Pancakes for Breakfast

Story Summary

A little old lady wakes up one morning and decides to make pancakes for breakfast, but finds it isn’t so easy. This nearly wordless book by Tomie DePaola has clever pictures with just the right amount of detail to keep the story moving.

Talk Before Reading

Wordless books create conversations–start the conversation by showing your child the cover with stacks and stacks of pancakes.

What do you think this lady likes to eat?

If your child is a fan of pancakes, ask how many he would eat. Encourage a guess about how many pancakes the little old lady has piled high!

This book is Pancakes for Breakfast. Let’s find out how this little old lady makes her breakfast.

Talk While Reading

Wordless books shouldn’t be rushed. Share this book when you have plenty of time to look at each picture and talk about what you see.

The story begins when the little old lady wakes up and decides to make pancakes. Each page is the next step—or next interruption–in her quest for pancakes.

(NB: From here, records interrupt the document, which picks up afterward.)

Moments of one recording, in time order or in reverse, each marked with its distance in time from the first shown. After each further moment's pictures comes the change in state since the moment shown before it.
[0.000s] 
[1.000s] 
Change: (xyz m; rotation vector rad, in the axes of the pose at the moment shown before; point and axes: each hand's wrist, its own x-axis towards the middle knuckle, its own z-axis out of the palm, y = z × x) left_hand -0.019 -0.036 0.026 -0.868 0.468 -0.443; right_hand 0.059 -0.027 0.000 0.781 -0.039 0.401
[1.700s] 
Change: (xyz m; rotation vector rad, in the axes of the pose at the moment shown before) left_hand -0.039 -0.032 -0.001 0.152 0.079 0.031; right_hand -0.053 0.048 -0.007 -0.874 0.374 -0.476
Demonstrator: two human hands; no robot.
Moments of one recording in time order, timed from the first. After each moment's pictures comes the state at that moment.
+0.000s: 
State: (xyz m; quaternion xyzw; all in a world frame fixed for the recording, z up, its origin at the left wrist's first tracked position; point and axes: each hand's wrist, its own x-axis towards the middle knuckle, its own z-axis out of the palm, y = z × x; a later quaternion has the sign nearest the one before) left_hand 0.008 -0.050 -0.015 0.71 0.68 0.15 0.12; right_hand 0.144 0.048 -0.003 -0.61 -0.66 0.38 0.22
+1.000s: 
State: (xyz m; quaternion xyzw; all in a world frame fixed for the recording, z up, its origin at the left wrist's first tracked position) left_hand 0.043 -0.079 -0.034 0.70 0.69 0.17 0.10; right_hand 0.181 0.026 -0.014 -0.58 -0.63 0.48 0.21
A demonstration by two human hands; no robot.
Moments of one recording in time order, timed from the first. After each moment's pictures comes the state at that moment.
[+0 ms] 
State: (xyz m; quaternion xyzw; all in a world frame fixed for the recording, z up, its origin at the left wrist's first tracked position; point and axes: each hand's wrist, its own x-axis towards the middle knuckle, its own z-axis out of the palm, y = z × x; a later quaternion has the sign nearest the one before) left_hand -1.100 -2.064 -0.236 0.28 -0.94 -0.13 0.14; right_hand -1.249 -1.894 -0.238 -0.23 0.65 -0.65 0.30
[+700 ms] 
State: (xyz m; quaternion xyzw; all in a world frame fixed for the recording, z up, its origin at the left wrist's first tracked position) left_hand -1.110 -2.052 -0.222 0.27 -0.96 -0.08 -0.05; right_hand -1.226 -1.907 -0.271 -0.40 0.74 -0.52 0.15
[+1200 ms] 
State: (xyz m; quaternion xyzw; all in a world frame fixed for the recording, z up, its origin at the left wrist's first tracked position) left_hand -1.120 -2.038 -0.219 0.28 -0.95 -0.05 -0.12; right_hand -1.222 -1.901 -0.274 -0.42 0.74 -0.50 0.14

Since there is a clear sequence to pancake-making,  use plenty of transition words and phrases in your conversation, such as first, next, and then.

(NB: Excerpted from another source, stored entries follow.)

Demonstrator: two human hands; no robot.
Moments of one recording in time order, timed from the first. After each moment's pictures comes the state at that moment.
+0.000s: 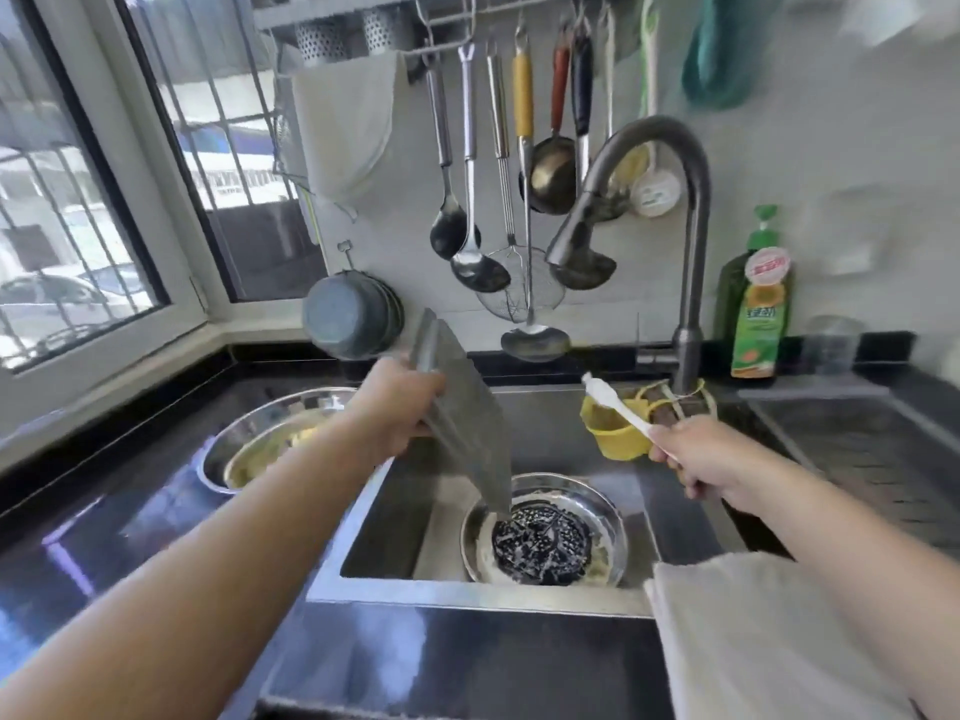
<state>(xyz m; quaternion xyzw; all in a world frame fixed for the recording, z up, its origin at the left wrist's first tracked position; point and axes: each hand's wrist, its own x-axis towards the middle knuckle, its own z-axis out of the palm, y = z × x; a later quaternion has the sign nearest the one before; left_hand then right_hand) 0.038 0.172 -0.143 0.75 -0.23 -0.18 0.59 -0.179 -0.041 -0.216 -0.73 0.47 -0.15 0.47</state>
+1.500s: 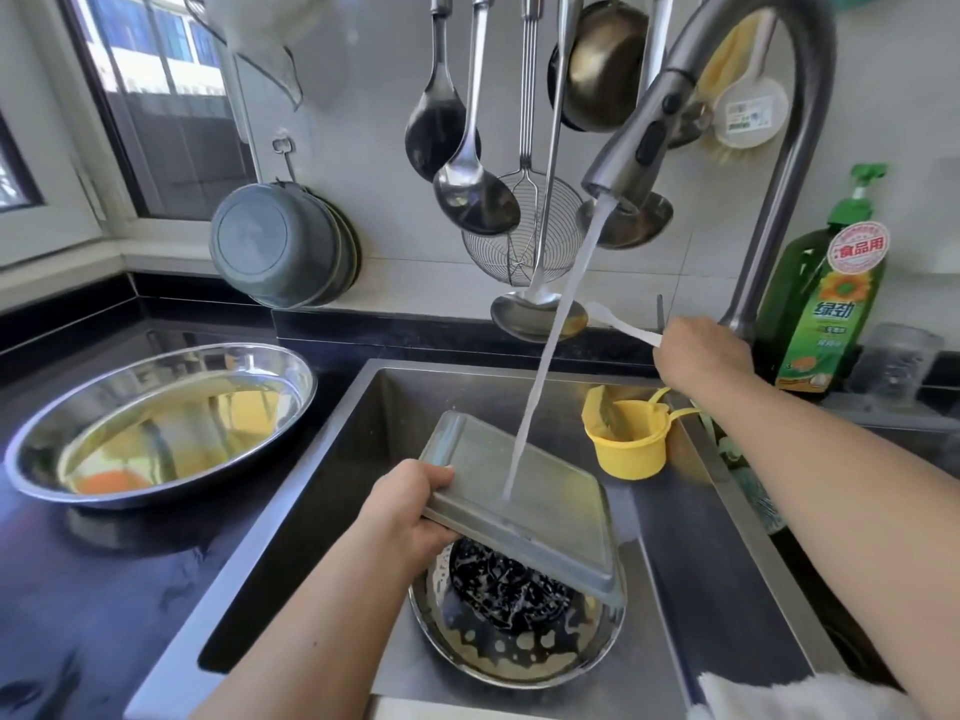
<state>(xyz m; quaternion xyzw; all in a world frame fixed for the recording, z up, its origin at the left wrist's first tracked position) 0.085 0.091 -0.307 0.51 0.09 -0.43 0.74 -0.035 -0.196 -0.227 -0.85 0.50 -0.14 -0.09</state>
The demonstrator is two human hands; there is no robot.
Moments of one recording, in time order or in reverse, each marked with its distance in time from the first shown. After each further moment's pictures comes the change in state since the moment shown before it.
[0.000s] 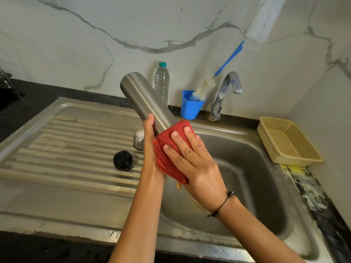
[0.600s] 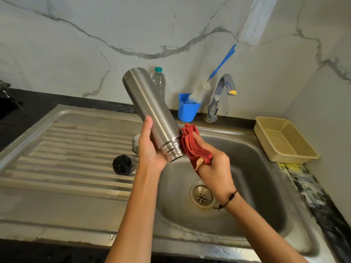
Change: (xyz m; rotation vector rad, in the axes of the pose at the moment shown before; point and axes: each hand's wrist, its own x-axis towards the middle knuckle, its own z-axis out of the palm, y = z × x) left_hand 0.004 0.007 0.006 -0.051 0.210 0.264; right_hand 0.005 0.007 -0.014 0.683 0.124 0.714
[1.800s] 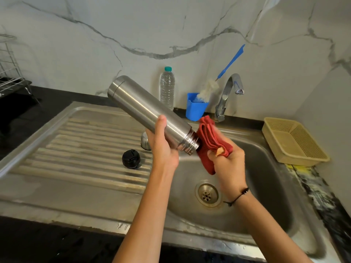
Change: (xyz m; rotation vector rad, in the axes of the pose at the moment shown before) left_hand -0.018 -0.011 0.013 -0.049 0.109 0.208; right_hand -0.006 -0.016 -0.010 0.273 0.142 0.177
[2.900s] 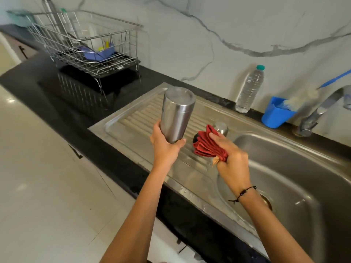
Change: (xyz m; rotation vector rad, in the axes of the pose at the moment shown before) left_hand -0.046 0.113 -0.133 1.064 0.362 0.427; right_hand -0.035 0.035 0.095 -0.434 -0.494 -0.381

What do you think she should do next? 

Talk to Learn Tip: The illustrator uses thought bubbles with pictures inside to tell readers what the little old lady is thinking. Explain this type of drawing, if he hasn’t seen it before in other books. Help him use these thought bubbles that look like puffy clouds to tell the story.

What is she thinking about in this picture?

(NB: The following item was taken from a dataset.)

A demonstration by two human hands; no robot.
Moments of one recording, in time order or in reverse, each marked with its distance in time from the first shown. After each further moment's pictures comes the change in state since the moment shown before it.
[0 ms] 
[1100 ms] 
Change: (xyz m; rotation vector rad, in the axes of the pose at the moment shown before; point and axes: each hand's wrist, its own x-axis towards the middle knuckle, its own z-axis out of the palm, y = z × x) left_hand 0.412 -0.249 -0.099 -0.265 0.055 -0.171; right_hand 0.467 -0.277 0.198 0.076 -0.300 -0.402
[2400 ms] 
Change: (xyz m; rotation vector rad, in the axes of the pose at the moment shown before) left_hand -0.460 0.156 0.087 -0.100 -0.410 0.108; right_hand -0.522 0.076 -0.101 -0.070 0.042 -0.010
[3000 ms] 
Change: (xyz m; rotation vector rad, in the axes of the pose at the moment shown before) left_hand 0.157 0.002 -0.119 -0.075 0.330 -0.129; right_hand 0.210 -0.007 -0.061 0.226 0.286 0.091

The little old lady’s facial expressions help tell the story, too. Point out a change in expression and have your child describe the feeling. Stretch his vocabulary a bit by adding interesting words that go beyond “happy” or “sad.” The old lady might be contented instead of happy. Or disappointed instead of sad.

Oh, look how disappointed the little old lady is! She has no eggs! Oh, no!

This enterprising little old lady has a solution to meet every problem. Ask your child to guess what she will do next!

The author/illustrator tucks in a summary of the story on the last page with a picture on a wall of the little old lady’s house that says:

If at first

you don’t succeed

try, try, again.

Succeed and success are excellent words to add to any child’s vocabulary.

Talk Later

The thought bubbles in Pancakes for Breakfast give your child practice using his own words to say  what the little old lady is thinking. In other books you read–with or without thought bubbles in the pictures–repeat the process of thinking about the character’s thoughts.  Help your child notice the clues in the text and pictures to decide what a character–a person or animal–might have on his mind.

What do you think that cat is thinking, while she’s on the roof?

Talking about a character’s thoughts gives your young listener even more chances to use his growing language and build his own thinking at the same time.

Book

Pancakes for Breakfast by Tomie DePaola. Harcourt, Inc. 1978.